2/18/11

INDUSTRIAL FOOD REVISITED


I'm tired, cranky, bitchy, and I want to throw everyone out the window. Not too long after the first blizzard here in jan in NYC I decided to see what would happen if I fully went back to conventional food. I decided to give myself 30 days to the experiment. 40lbs later!!!!!!!!!!
I have to take an antihistamine if I eat fruits or veggies. My stomach is swollen and hardened.

What's the difference in my diet?
Let's start with breakfast. Organic breakfast is 1lb of eggs with cheese. Industrial breakfast is three eggs with cheese.
Lunch is a fresh rosemary wrap with either chicken, carrots, 2 triangles of cheese, onions, olives, cabbage, and some pesto. Organic lunch is Chipotle's enormous burrito with chicken, extra cheese, guacamole, lettuce, peppers......a 350 calorie difference.
Dinner is still usually fish or chicken, but now I've added various vegetables to it.

Basically I'm eating smaller quantities and 100's of calories less and gaining massive amounts of weight. My hands are so swollen right now I'm surprised I can even type.
I got so depressed the other day I finally went for the sweet potato fries with the wrap. How is a person who was so together so out of control?

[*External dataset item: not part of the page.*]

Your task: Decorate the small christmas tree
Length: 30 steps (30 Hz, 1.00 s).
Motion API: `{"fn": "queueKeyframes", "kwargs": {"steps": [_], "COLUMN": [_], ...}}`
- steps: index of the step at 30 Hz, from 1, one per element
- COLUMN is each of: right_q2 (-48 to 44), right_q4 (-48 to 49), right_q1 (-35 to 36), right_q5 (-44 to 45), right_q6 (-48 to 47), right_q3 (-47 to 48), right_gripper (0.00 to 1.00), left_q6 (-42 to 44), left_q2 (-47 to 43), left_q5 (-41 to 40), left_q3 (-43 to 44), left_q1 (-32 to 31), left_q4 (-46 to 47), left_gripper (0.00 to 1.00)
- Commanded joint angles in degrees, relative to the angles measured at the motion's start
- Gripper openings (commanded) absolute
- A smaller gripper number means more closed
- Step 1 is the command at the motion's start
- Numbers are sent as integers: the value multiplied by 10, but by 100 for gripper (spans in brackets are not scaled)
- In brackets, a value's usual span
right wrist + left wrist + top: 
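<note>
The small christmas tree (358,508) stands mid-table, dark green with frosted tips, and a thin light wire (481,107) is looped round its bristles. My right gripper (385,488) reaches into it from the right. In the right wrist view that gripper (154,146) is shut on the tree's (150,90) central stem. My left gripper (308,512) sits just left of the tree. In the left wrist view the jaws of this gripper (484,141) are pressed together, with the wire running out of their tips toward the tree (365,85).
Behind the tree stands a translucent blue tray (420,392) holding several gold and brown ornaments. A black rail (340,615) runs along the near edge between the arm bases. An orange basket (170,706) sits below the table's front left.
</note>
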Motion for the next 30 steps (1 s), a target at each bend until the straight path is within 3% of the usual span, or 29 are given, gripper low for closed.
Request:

So now in the last week I'm craving junk, I haven't worked out, and I want to curl up into a ball and disappear. Who is this person???
I feel like Susan Powter screaming STOP THE INSANITY! As I saw the weight packing on I decided to order SENSA advertised all over the internet. It's a shaker you shake all over your food. I couldn't last even 4 days with it. I felt like the girl who turned into a blueberry from chewing gum that Willy Wonka told her not to chew. I even emailed them to tell them I had a reaction, but no one got back to me. What is in that stuff?!!!

The reason I took industrial food detour boys and girls is because I hated how obsessed I had to be about the source of my food. I hated that I was excluded on so many social occasions or felt that I had to exclude myself so that I could avoid talking about it. Who knew food was such a central part of our lives? I hated that I felt like an outcast and the work that I had to put into it. But you know what? I'm trading it all back in for organic because nothing felt as good as organic did. I think my body's not going to give me a choice anyway. ooooh forgot to mention the ghastly breakouts I had. Really not good for business!

So the final chapter of this story is if I go back to that big burrito pictured there on the left will I lose the weight? Will it fall off as fast if at all? I'm just working organic back into the diet again. I've been so depressed that it is taking every ounce of effort to get back there again.

Thanks to all of you who have been following me on this journey by the way. Your messages are encouraging and I know we can change our food around to make everything better!